* **Work request**: Count up the lines below that hold "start", then give that count by itself.

* **Collected material**:

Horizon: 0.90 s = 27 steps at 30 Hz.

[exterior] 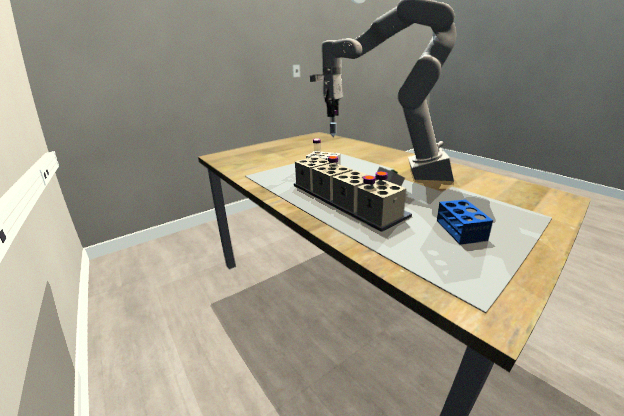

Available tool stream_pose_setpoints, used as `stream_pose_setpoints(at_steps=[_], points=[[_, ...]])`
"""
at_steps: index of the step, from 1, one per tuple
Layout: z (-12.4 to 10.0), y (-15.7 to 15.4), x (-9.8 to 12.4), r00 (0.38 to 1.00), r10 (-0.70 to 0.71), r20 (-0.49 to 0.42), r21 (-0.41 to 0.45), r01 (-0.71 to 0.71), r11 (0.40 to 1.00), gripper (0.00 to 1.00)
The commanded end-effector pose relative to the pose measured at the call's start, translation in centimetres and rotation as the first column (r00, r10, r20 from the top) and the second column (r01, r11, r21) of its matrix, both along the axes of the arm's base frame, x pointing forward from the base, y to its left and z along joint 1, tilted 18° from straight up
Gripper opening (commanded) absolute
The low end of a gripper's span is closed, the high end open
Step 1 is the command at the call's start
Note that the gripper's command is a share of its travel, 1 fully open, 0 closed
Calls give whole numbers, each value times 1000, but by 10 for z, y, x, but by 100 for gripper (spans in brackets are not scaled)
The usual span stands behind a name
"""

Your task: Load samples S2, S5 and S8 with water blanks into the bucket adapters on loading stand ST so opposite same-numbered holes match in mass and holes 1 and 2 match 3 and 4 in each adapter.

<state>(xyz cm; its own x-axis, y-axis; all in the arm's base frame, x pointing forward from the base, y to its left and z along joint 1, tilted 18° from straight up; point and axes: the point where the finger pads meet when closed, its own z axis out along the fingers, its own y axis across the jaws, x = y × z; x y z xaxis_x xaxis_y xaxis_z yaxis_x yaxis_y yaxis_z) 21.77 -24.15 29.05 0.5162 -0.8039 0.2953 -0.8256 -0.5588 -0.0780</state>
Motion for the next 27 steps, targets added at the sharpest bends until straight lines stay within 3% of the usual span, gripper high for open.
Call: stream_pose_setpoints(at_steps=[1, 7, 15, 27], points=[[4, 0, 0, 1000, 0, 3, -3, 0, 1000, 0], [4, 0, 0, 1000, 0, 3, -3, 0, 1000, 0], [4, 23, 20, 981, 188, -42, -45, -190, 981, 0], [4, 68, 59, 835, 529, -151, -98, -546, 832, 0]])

* **Solution to this problem**: 2